I am waiting to get the dates for vacation bible school as that will fill her calendar further.  I may need to look around for another camp or two this summer.  I think it will be a good way to expose her to different things while keeping her off of the couch while I work all summer.  Can I trust her outside w/ her friends right now?  Sure, to an extent and in small doses.  I worry about the influence of one of the older girls on her and the temptation to be misled is definitely there.  Maybe next summer I will feel better about her being outside w/o my supervision.
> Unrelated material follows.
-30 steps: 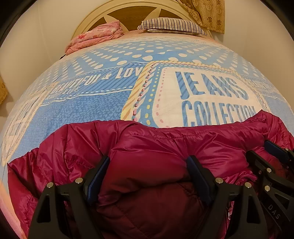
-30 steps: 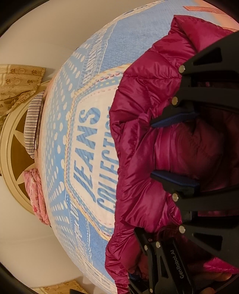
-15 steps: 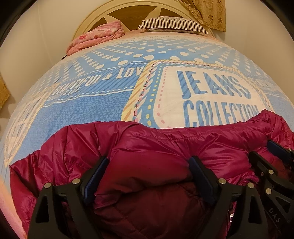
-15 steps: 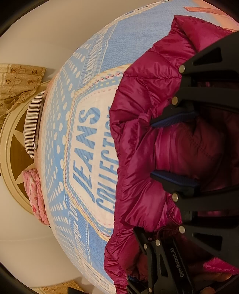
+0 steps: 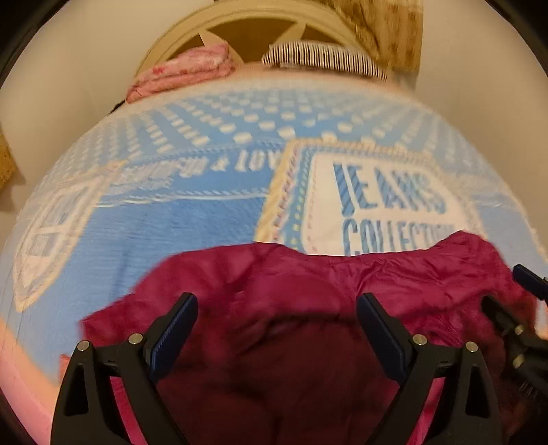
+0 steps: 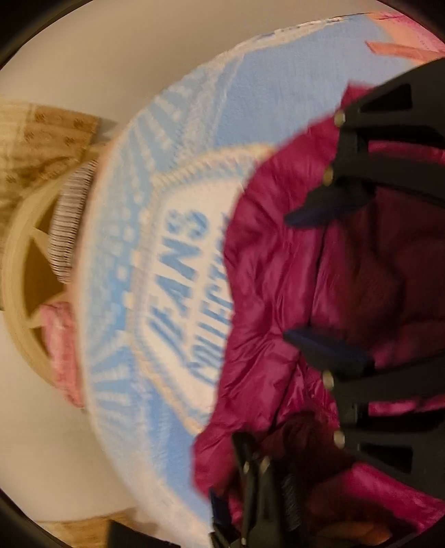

All that to say... it's beginning.  I know once I start running in 10 different directions for her it will only "get worse", but I'm excited for her to explore the things she enjoys and find interests that she will grow in.

Monday, March 04, 2024

What a beautiful day.  Well over 70 degrees and sunny.  Windows open and the house hit 72!  I dropped off from work at 4 to enjoy and take Avery out to play with her neighborhood friends.  Fortunately I had planned ahead and the slow cooker was tending to dinner.

The flowers and blossoms are already starting.  The birds are out solo - shame on me for not reporting my first single robin sightings a few days ago, it just felt so early.

Foster boy Jackson is doing very well the past few days.  It is time for me to get his write up completed (hopefully he will find forever before the next round of trappings takes place).